UPON THE REQUEST OF A MEMBER OF THE SOUTH CAROLINA BAR, THE ETHICS ADVISORY COMMITTEE HAS RENDERED THIS OPINION ON THE ETHICAL PROPRIETY OF THE INQUIRER’S CONTEMPLATED CONDUCT. THIS COMMITTEE HAS NO DISCIPLINARY AUTHORITY. LAWYER DISCIPLINE IS ADMINISTERED SOLELY BY THE SOUTH CAROLINA SUPREME COURT THROUGH ITS COMMISSION ON LAWYER CONDUCT.
Ethics Advisory Opinion 01-06
FACTS
An attorney inquires as to the propriety of including an arbitration clause in a fee agreement with a client.
QUESTION
Is it permissible in South Carolina for a lawyer to include an arbitration clause in a fee agreement?
OPINION
South Carolina has no hard and fast rule regarding arbitration clauses in attorney-client fee agreements. Other jurisdictions are split on the matter. The preferable course of action is to make reference in the fee agreement to the Resolution of Fee Disputes Board of the South Carolina Bar.
DISCUSSION
According to Annotated South Carolina Rules of Professional Conduct (2000), Robert M. Wilcox and Nathan M. Crystal, at pages 39-40, South Carolina does not expressly indicate whether a lawyer can include an arbitration clause in a fee agreement. The South Carolina Supreme Court has created a Resolution of Fee Disputes Board under Appellate Court Rule 416, with jurisdiction to hear fee disputes of less than $50,000. The procedural elements (Rule 9) of Rule 416 specify that no application will be accepted from an attorney unless accompanied by the client’s written consent to jurisdiction and consent to be bound by the final decision of the Board. This provision leaves to the client the decision to proceed with third-party fee dispute resolution, as the client can either give or withhold consent. A conservative approach suggests that a mandatory arbitration clause would not be prudent since it is the South Carolina Supreme Court’s clear intention to leave the choice to the client.

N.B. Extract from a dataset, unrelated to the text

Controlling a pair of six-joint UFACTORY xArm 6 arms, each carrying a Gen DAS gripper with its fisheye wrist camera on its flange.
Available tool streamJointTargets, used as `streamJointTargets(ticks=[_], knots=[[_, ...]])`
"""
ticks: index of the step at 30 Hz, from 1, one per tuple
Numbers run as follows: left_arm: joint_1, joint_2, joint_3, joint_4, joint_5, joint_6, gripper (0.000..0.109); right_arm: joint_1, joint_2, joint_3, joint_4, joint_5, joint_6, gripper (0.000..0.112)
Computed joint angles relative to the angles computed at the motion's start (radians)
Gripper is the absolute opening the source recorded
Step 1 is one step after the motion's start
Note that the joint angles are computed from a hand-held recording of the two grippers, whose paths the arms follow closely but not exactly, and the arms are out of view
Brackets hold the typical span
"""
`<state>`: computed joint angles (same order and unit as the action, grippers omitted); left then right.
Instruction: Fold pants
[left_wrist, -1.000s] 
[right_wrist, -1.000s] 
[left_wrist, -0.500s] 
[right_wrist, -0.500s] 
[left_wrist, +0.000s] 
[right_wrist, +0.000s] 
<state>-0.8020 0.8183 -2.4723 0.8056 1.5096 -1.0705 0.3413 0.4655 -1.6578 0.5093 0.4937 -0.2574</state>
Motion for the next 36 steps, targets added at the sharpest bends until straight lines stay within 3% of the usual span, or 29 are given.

Other jurisdictions are split on the issue. New York allows arbitration clauses that not only require fee disputes to be arbitrated, but any dispute arising under the agreement. NYCLA Eth. Op. 723, 1997 WL 419331. The New York committee stated that arbitration clauses are fine as long as they are explained to the client and the client has the opportunity to see other counsel if he desires. Id. (Emphasis added.) On the other side of the continent and at the other end of the spectrum is California’s view, which is that a lawyer and client can only agree to submit to arbitration after the fee dispute arises. CA Eth. Op. 1981-56, 1981 WL 27933. Ohio follows this view as well, declining to follow the Maryland and District of Columbia view that the clauses are permissible if independent counsel is sought. OH Adv. Op. 96-9, 1996 WL 734408.

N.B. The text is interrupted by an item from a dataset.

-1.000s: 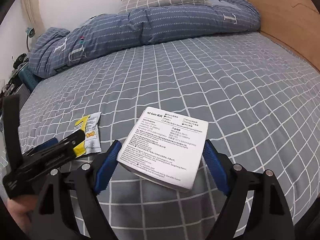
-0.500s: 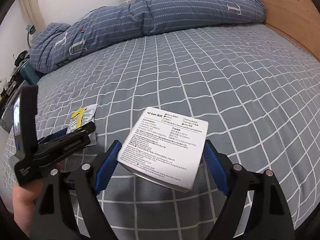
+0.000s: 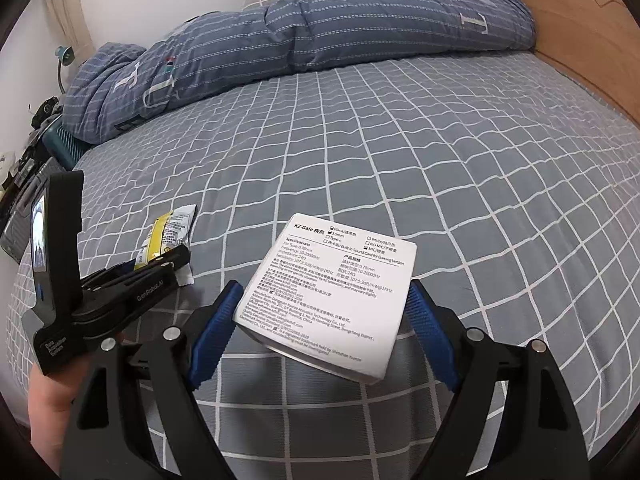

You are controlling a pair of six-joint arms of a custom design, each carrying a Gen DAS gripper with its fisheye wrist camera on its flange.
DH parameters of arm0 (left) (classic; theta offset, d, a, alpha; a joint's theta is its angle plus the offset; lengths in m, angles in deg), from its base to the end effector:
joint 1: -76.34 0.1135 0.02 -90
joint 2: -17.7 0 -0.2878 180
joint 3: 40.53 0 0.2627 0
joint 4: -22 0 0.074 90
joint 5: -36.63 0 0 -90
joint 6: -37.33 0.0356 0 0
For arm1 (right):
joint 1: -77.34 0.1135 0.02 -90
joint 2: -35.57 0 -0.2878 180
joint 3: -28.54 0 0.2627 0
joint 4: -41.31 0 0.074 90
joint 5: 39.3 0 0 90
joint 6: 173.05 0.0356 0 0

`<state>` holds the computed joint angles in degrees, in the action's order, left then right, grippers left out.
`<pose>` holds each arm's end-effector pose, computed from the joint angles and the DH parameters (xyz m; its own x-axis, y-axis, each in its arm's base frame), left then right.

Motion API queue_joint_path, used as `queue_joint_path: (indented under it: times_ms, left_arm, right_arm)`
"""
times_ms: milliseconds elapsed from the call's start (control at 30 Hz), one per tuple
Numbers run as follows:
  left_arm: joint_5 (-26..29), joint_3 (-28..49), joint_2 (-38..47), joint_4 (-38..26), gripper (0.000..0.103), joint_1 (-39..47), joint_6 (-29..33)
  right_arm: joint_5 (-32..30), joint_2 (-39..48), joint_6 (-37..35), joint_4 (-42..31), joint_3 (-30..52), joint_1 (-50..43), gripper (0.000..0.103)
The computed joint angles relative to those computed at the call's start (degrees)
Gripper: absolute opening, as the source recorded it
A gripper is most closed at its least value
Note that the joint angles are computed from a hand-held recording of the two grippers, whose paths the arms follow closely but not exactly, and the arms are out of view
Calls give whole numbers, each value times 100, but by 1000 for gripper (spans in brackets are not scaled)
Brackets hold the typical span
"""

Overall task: Collect trash
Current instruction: 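Carry the yellow wrapper and white box with both tools over the bin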

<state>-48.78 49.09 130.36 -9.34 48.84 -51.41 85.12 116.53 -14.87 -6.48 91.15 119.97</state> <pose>0.3858 -0.2040 0.1873 -0.7098 0.3942 -0.5837 0.5173 0.8542 -0.0522 0.2093 0.1653 0.2205 -0.6126 0.4770 -0.6303 0.4795 0.8582 0.1834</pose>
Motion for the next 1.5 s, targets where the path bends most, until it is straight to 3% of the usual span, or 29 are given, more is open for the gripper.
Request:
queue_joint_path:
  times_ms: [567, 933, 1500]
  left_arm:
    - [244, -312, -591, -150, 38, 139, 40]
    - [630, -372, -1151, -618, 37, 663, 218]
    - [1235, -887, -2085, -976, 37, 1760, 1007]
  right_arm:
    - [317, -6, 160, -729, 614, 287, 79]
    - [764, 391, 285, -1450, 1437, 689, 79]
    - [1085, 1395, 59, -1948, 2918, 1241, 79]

Pennsylvania seems to follow New York, stating that the clauses are fine because the burden of proof will always be on the lawyer to prove the reasonableness of the clause. PA Eth. Op. 97-140, 1997 WL 671580. The Pennsylvania committee opined that if the lawyer complies with Rule 1.8 (a) which requires full disclosure of the terms of the agreement, then the lawyer may include the clause. Id. Michigan follows the District of Columbia view that the clauses are fine as long as the client obtains independent counsel to obtain advice on the agreement. MI Eth. Op. RI-257, 1996 WL 381513. Connecticut allows them as long as the arbitration clause is written clearly so that the client understands it, and the lawyer must explain the clause to the client and answer any questions the client may have about it. CT Eth. Op. 99-20, 1999 WL 958027.

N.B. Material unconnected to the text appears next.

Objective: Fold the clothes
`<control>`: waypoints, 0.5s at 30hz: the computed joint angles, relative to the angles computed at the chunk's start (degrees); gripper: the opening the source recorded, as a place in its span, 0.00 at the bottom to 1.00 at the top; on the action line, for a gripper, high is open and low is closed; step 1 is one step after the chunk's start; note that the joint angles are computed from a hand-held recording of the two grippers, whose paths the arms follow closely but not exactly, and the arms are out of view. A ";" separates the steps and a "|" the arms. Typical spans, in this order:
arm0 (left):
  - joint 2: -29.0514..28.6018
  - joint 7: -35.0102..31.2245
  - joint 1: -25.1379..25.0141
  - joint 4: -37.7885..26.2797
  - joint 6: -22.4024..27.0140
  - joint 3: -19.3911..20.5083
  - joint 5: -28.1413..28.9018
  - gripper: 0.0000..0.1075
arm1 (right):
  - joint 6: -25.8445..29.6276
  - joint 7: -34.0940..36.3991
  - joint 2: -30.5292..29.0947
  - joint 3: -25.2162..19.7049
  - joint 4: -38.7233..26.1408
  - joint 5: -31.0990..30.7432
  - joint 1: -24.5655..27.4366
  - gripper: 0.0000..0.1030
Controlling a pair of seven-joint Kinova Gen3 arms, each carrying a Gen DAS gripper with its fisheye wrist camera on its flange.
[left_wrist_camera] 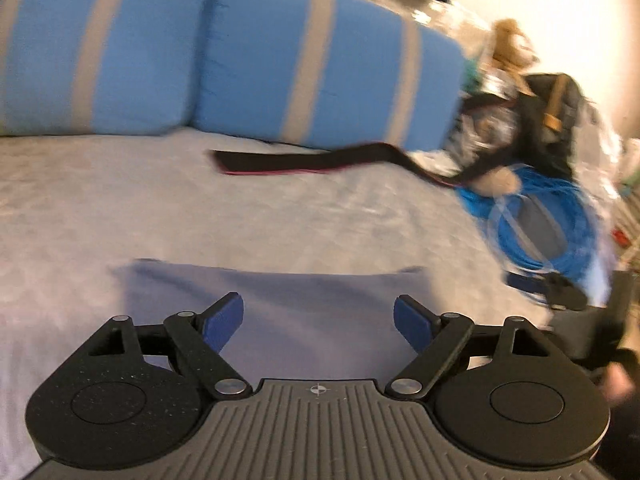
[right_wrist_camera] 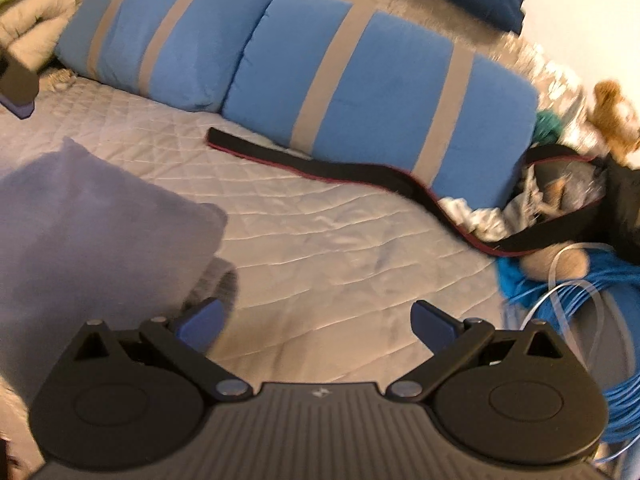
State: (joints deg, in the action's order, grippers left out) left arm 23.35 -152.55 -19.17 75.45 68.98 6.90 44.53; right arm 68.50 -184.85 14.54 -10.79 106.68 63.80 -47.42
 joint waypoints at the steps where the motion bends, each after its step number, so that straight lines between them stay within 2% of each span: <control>1: 0.13 -0.36 -0.43 0.46 -1.24 -0.38 0.33 0.77 | -1.55 -0.26 -0.49 -0.04 0.19 -0.45 0.54 1.00; 7: 2.98 -1.55 -3.91 0.84 -4.83 -0.53 2.52 0.77 | -11.56 -4.22 -3.86 -0.03 3.00 -0.67 3.55 1.00; 11: 4.41 -4.48 -6.64 3.22 -8.19 0.65 5.45 0.77 | -14.02 -6.46 -4.30 -0.37 4.08 1.60 4.23 1.00; 15: 5.02 -3.01 -5.20 2.13 -9.41 -0.02 2.90 0.77 | -18.06 -8.36 -4.62 -0.25 4.62 2.99 5.43 1.00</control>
State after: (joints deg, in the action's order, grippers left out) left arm 28.36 -155.56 -24.37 77.57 59.57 6.88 47.43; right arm 50.44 -193.21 9.93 -11.04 111.30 66.79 -41.99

The basic arguments for allowing an arbitration clause in the fee agreement are that alternative dispute resolution via arbitration is encouraged, the lawyer can explain the clause to the client, the client can obtain independent counsel if he or she chooses, and the burden of proving the reasonableness of the clause is on the lawyer.
The argument against allowing such clauses is mainly that the client should be able to choose the option only after the fee dispute arises. Also, some other ethics committees believe that there may be problems with a lawyer trying to limit liability to the client prospectively.
Both sides of the argument are persuasive and it is hard to tell on which side of the line the South Carolina Supreme Court would fall. The fact that South Carolina has a form of relief already established in the Resolution of Fee Disputes Board tends to show that South Carolina favors letting the client (not the lawyer) choose whether or not to arbitrate (and by what form) and would therefore disfavor mandatory arbitration clauses.
In the opinion of this committee, a lawyer should encourage the use of the Resolution of Fee Disputes Board rather than including a mandatory arbitration clause in the fee agreement. If a lawyer includes a mandatory arbitration clause in a fee agreement, he or she should require that the client seek other counsel.